• The task:
Transcribe the data exactly. Leave nothing out.

Extracted data entries:
::::::::::

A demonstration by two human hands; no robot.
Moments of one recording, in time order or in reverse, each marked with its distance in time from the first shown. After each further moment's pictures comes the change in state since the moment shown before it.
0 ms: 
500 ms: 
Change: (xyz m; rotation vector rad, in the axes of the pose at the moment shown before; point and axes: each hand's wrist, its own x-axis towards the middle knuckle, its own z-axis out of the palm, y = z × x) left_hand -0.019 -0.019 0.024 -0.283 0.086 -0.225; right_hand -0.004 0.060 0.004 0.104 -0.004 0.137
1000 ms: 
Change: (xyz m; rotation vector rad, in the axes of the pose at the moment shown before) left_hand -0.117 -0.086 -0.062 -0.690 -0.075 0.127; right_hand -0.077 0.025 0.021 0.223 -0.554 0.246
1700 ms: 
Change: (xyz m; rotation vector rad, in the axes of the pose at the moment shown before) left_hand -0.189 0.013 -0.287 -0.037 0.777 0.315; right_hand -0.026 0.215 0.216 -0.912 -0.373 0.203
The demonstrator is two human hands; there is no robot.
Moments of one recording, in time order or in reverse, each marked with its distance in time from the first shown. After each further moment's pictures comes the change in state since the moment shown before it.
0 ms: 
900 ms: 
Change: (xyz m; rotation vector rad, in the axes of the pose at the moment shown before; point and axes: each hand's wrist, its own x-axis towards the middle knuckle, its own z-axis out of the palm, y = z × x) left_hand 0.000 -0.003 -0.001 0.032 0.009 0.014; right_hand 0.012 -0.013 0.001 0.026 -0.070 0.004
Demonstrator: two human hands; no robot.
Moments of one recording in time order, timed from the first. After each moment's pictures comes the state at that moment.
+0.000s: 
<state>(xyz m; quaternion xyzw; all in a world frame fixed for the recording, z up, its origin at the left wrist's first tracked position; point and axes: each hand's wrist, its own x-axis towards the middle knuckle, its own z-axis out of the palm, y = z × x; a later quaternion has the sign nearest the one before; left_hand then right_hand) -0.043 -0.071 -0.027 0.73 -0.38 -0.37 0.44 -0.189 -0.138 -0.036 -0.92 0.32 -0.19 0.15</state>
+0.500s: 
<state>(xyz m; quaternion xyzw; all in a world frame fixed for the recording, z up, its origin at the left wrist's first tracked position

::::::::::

• Expected output:
A demonstration by two human hands; no robot.
Moments of one recording, in time order or in reverse, each marked with its distance in time from the first shown. After each further moment's pictures comes the change in state since the moment shown before it.
0 ms: 
500 ms: 
Change: (xyz m; rotation vector rad, in the axes of the pose at the moment shown before; point and axes: each hand's wrist, its own x-axis towards the middle knuckle, its own z-axis out of the palm, y = z × x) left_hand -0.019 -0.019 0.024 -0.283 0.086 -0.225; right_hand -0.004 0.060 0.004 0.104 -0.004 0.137
1000 ms: 
Change: (xyz m; rotation vector rad, in the axes of the pose at the moment shown before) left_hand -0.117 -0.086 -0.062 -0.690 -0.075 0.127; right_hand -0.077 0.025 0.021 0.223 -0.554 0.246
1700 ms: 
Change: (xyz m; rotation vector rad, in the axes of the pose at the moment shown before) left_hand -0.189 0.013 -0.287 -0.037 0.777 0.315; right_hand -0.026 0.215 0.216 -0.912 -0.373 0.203
The demonstrator is two human hands; there is no robot.
Moments of one recording, in time order or in reverse, each marked with its distance in time from the first shown. After each further moment's pictures comes the change in state since the moment shown before it.
0 ms: 
900 ms: 
Change: (xyz m; rotation vector rad, in the axes of the pose at the moment shown before; point and axes: each hand's wrist, its own x-axis towards the middle knuckle, its own z-axis out of the palm, y = z × x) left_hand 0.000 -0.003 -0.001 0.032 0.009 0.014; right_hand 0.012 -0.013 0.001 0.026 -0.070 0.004
Demonstrator: two human hands; no robot.
Moments of one recording in time order, timed from the first. After each moment's pictures comes the state at that moment.
+0.000s: 
<state>(xyz m; quaternion xyzw; all in a world frame fixed for the recording, z up, its origin at the left wrist's first tracked position; point and axes: each hand's wrist, its own x-axis towards the middle knuckle, its own z-axis out of the palm, y = z × x; a later quaternion has the sign nearest the one before; left_hand then right_hand) -0.043 -0.071 -0.027 0.73 -0.38 -0.37 0.44 -0.189 -0.138 -0.036 -0.92 0.32 -0.19 0.15</state>
+0.500s: 
<state>(xyz m; quaternion xyzw; all in a world frame fixed for the recording, z up, its origin at the left wrist's first tracked position

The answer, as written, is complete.